= Extracted information =
=-=-=-=-=

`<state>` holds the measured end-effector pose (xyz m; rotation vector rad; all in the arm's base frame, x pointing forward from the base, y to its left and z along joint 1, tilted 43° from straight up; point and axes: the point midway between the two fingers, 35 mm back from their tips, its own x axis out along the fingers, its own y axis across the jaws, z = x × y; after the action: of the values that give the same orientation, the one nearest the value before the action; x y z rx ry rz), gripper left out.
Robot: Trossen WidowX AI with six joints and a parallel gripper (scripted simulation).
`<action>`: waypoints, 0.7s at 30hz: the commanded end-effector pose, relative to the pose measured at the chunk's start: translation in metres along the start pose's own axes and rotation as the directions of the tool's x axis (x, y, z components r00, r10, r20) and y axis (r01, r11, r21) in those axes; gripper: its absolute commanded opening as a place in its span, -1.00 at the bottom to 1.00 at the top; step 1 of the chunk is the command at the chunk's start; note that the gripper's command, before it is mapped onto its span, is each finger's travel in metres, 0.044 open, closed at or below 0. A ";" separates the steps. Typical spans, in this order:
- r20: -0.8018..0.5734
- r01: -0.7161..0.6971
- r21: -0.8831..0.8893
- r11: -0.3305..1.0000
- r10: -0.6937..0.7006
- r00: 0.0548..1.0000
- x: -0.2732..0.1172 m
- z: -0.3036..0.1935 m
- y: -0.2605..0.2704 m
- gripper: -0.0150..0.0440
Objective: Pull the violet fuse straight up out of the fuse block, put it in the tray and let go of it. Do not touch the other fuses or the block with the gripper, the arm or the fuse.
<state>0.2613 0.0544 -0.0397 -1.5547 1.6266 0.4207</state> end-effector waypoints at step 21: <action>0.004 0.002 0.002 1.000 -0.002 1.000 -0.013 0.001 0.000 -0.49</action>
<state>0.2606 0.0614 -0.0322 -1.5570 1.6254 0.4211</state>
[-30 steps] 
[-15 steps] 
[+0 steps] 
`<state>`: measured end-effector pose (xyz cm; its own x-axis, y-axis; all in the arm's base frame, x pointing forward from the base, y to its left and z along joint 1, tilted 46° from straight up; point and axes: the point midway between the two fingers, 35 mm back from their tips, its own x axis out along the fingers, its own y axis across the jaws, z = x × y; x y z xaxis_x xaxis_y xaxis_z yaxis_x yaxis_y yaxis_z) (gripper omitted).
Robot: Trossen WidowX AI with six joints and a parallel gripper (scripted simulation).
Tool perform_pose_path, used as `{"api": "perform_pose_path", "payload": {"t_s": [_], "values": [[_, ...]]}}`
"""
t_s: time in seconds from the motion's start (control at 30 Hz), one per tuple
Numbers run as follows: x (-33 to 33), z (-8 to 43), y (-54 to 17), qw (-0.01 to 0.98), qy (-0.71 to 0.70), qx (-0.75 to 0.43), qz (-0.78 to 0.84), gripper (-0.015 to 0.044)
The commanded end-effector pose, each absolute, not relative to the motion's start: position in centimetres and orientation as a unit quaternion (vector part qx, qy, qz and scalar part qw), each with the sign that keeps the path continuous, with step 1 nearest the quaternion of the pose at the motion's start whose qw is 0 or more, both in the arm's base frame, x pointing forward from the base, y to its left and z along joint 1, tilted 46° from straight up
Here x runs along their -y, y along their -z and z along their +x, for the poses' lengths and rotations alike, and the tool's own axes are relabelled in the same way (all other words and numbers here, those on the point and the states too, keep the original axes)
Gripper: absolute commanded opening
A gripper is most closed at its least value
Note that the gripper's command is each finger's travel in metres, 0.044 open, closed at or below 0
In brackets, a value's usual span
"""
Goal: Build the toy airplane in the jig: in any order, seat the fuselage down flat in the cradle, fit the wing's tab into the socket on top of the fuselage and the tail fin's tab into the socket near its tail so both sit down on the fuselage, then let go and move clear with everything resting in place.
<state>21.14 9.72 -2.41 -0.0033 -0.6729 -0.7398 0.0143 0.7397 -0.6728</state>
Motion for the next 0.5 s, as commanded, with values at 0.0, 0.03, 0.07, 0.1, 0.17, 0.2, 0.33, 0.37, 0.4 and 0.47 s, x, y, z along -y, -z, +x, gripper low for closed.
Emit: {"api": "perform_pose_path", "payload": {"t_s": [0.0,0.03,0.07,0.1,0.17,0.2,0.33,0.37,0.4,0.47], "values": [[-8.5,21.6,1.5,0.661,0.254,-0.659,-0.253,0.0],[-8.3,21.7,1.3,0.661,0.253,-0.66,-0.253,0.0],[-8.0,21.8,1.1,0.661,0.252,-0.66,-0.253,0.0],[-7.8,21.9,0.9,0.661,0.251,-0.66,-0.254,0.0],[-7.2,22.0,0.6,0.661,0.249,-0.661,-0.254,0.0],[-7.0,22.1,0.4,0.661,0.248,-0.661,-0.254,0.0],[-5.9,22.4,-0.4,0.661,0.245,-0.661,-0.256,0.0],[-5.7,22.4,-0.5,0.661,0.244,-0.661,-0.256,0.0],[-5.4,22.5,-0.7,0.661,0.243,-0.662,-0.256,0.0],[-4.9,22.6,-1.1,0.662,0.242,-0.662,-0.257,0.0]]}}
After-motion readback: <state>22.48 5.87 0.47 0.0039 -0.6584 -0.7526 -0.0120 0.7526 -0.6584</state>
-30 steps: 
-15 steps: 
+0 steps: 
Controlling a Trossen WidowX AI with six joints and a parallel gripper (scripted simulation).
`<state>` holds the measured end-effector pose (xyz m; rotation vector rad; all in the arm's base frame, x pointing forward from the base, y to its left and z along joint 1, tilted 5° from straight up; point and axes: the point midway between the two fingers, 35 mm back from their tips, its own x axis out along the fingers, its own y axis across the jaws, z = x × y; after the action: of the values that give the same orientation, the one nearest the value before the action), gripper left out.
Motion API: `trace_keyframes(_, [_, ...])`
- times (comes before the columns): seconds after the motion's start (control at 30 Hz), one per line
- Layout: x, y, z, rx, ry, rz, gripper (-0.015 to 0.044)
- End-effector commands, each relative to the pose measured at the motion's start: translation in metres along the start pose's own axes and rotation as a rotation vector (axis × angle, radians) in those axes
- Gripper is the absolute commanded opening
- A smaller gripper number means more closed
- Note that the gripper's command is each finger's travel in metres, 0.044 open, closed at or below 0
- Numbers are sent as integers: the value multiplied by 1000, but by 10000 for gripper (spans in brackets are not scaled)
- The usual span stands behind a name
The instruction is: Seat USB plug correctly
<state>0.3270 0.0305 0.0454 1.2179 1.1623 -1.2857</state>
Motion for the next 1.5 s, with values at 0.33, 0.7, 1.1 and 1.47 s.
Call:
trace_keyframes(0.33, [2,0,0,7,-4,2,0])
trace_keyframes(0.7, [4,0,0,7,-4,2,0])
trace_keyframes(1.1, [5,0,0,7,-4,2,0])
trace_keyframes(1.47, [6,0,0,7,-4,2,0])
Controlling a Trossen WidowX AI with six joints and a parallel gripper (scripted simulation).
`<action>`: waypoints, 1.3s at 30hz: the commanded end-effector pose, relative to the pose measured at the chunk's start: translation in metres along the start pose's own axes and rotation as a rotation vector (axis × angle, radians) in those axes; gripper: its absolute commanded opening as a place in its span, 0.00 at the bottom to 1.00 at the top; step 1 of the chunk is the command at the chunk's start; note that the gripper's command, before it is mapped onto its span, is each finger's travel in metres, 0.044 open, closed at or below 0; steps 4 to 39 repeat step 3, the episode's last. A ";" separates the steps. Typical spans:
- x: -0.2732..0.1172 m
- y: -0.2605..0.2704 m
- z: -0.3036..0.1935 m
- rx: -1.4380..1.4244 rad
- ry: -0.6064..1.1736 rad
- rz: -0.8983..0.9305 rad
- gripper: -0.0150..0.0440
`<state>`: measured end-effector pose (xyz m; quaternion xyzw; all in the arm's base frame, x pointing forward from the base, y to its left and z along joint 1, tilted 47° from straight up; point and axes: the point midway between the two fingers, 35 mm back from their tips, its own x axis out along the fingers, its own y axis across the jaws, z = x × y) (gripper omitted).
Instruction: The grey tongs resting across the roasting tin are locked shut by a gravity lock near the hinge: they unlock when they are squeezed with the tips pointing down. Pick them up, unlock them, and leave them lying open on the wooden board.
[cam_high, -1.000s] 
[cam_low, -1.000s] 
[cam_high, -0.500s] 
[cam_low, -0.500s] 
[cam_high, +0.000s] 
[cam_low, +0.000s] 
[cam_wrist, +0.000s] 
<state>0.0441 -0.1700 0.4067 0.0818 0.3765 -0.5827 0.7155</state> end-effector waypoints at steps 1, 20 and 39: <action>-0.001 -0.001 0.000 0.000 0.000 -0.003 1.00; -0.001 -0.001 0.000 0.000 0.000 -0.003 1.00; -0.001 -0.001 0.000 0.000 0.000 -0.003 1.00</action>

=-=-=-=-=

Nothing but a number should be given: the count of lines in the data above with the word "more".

2